Individuals with/without diabetes mellitus type 2 and those hospitalized or provided care in outpatient settings for worsening heart failure were included in the study. In addition, individuals with a prior history of LVEF values equal to or less than 40% but greater than 40.0% echocardiogram (ECG) values during enrolment were also included.

The team excluded individuals who used sodium/glucose cotransporter 2 (SGLT2) inhibitors within four weeks of treatment allocation, prior SGLT2 inhibitor intolerance, diabetes mellitus type 1, systolic blood pressure reading exceeding 160 mm of Hg, and not taking more than three antihypertensive drugs, estimated glomerular filtration rate (EGFR) values less than 25 ml/min/1.7 m², as well as those who had systolic blood pressure exceeding 180 mm of Hg, irrespective of the antihypertensive drugs prescribed.

In addition, individuals with diagnoses accountable for HF symptoms, including primary pulmonary hypertension and anemia, were excluded from the analysis.

The prime study outcome was a composite measure of deteriorating HF or death from cardiovascular disease. Secondary study outcomes included the total number of HF events, such as initial and subsequent hospital admissions for HF or urgent HF visits, cardiovascular deaths, the Kansas-city cardiomyopathy questionnaire (KCCQ) score-assessed quality of life, cardiovascular disease-related mortality, and all-cause deaths.

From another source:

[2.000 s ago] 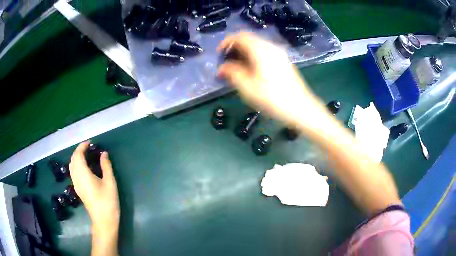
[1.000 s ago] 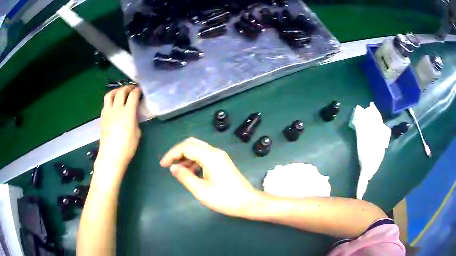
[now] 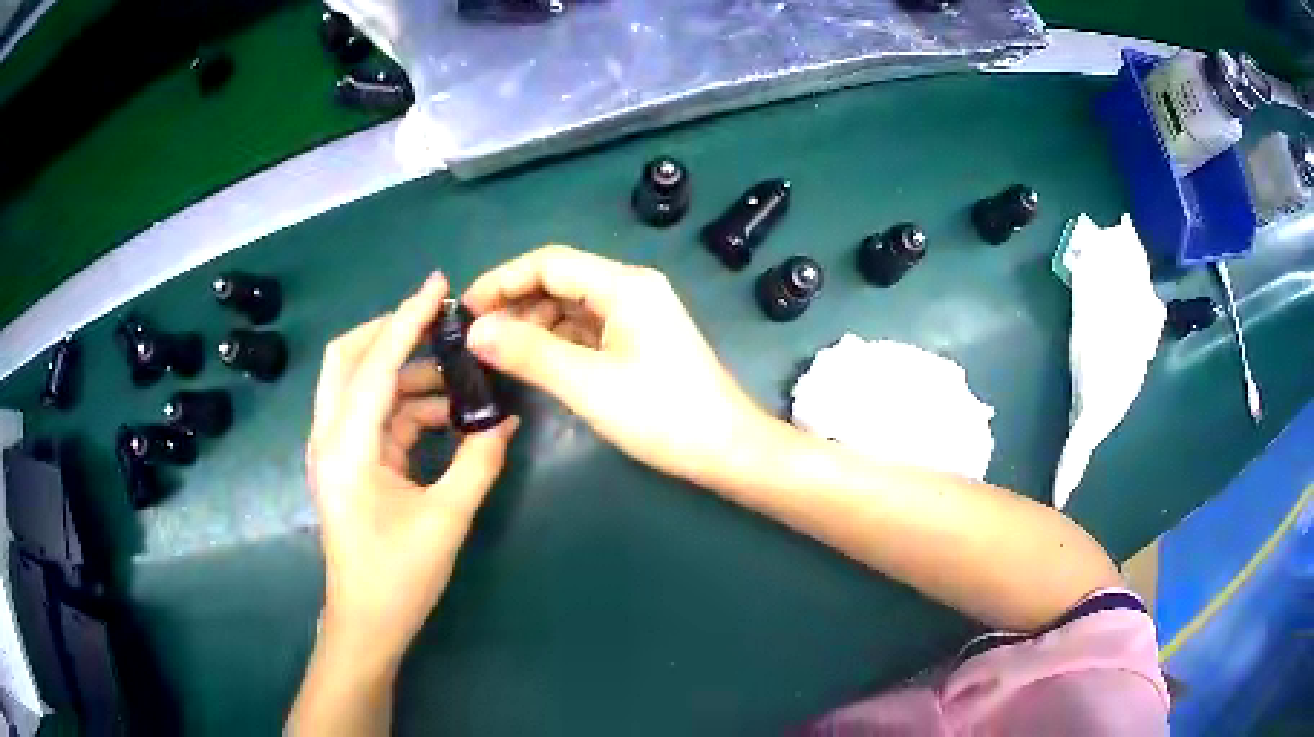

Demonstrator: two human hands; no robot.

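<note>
A glossy black plug (image 3: 468, 377) with a small silver tip is held between both hands, its tip pointing up and its wide end down. My left hand (image 3: 396, 432) grips it from the left, with the thumb at the wide end. My right hand (image 3: 613, 353) has its thumb and fingers at the narrow end. Several black plugs (image 3: 894, 254) stand or lie on the green mat to the right. Several more plugs (image 3: 199, 413) stand or lie at the left.
A grey-silver tray (image 3: 649, 87) is at the top. A white ragged cloth (image 3: 896, 403) and a long white cloth (image 3: 1110, 338) lie right. A blue bin (image 3: 1174, 187) with a bottle (image 3: 1196, 108) stands upper right, beside a thin white stick (image 3: 1239, 346). Dark trays (image 3: 51, 526) are at the left edge.
My left hand has come back from the rail by the tray towards me. Both hands now meet on one plug. The view has shifted, so the tray sits higher.
</note>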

HFimpEF patients were identified based on their answers to a question investigating the history of symptomatic HF with lowered EF of less than or equal to 40%. Follow-up assessments were performed after one, four, eight, 12, and 16 months post-randomization and every four months after that.

Cox proportional-hazards modeling was used to evaluate the prime and secondary outcome data. Hazard ratios (HR) were also calculated. Semi-parametric Cox modeling was performed to analyze cardiovascular deaths and total HF events.

Study findings

HFimpEF patients had comparable event rates as individuals with EF less than 40%. Among HFimpEF patients, dapagliflozin lowered the prime composite study outcome with an HR of 0.7, first worsening HF events with an HR of 0.8, cardiovascular deaths with an HR of 0.6, and total worsening HF events to comparable levels among individuals with EF greater than 40%.

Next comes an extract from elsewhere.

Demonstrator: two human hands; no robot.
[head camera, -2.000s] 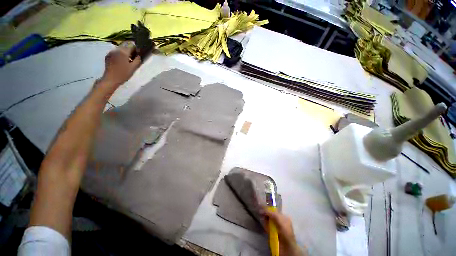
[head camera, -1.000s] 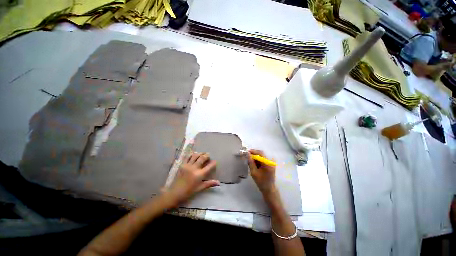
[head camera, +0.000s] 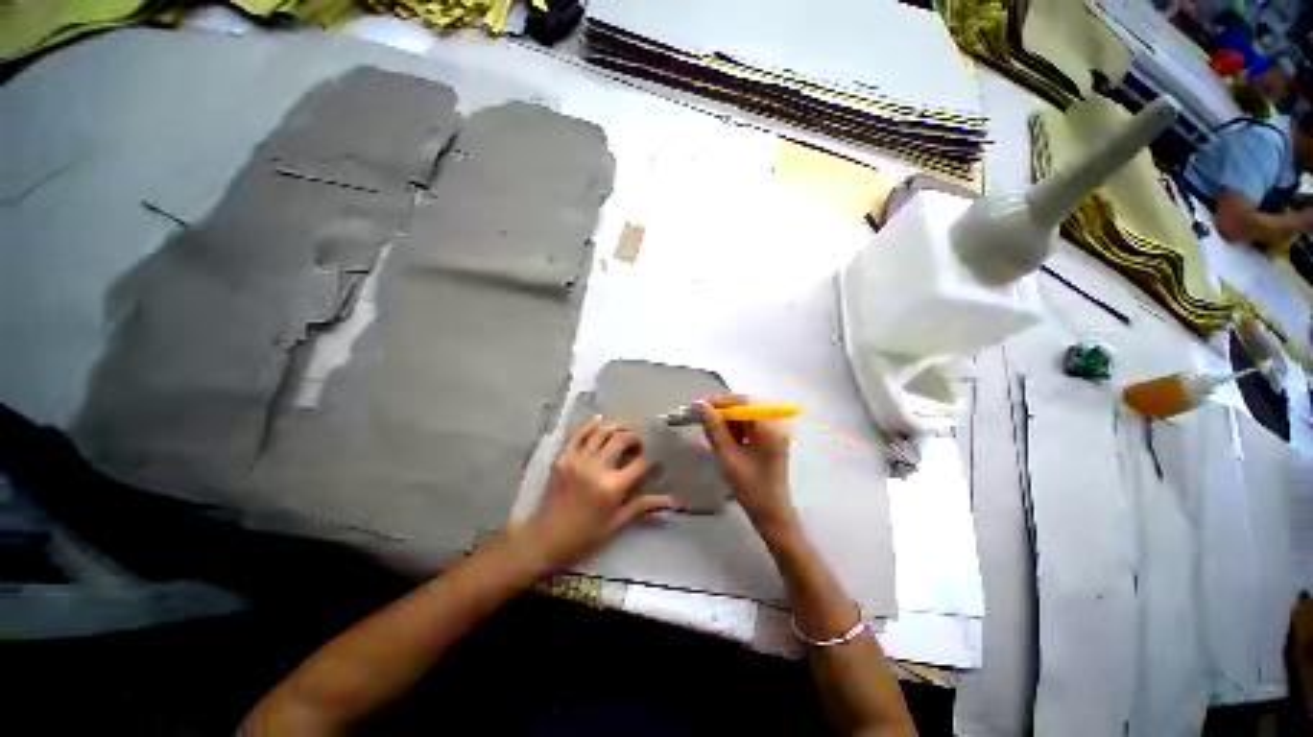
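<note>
A small grey-brown panel (head camera: 651, 386) lies alone on a pale sheet in front of me. My left hand (head camera: 593, 482) rests on its left side with fingers spread, holding nothing. My right hand (head camera: 749, 449) holds the glue brush (head camera: 760, 413), yellow handle pointing right. The brush's pale tip is over the panel's upper middle; whether it touches cannot be told. My right hand hides part of the panel's right side. The laid-out panels (head camera: 483, 331) overlap in two long columns at the left.
The white glue pot (head camera: 922, 288) with its grey cone stands right of the panel. A dark-edged stack (head camera: 806, 72) lies at the far side. A small tan scrap (head camera: 629, 242), a green object (head camera: 1087, 360) and an amber bottle (head camera: 1169, 395) lie around. A person (head camera: 1250, 166) is at far right.
My left hand has come from the far-left yellow pieces down to the small panel. The dark piece over the panel is gone from view. The brush tip has moved left from the panel's right edge.
</note>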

Among HFimpEF patients, the advantage of dapagliflozin as compared to the placebo was consistently observed across the pre-specified LVEF subgroups, with HR values of 0.8, 0.7, and 0.6 for LVEF values less than or equal to 49%, 50% to 59%, and greater than 60.0%, respectively.

Rates of cardiovascular deaths, first HF events, all-cause deaths, and total HF events were comparable among HFimpEF patients and individuals with LVEF greater than 40%. However, out of 3,131 individuals, 18% had a history of prior LVEF of less than or equal to 40%.

Compared to individuals with LVEF exceeding 40%, HFimpEF patients were younger, more likely to be male, less likely to be White, and had lower LVEF baseline values.

A more significant proportion of HFimpEF patients than individuals with LVEF greater than 40% had a history of coronary artery disease and myocardial infarctions. These individuals were also more likely to have been previously hospitalized due to HF or had implantable cardioverter defibrillators (ICDs).

HFimpEF patients, in comparison to individuals with LVEF exceeding 40%, were more likely to be treated at baseline with angiotensin-converting enzyme (ACE) inhibitors, beta-blockers, mineralocorticoid receptor antagonists, or angiotensin receptor neprilysin inhibitors. These results were consistent after adjusting for sex, geographical region, and age.

Dapagliflozin-treated participants improved their KCCQ scores more than those who received the placebo, regardless of HFimpEF status. Analyzing KCCQ data from one, four, and eight months showed similar findings.

Serious adverse events resulting in dapagliflozin discontinuation were observed among 18 HFimpEF patients, ten of whom received dapagliflozin and eight placebo-treated individuals. Serious adverse events also occurred among 56 individuals with LVEF exceeding 40%, 32 of whom were treated with dapagliflozin and 24 placebo-treated individuals.

Overall, the study findings indicate that symptomatic HFimpEF patients might benefit from dapagliflozin treatment to reduce their morbidity and death risk.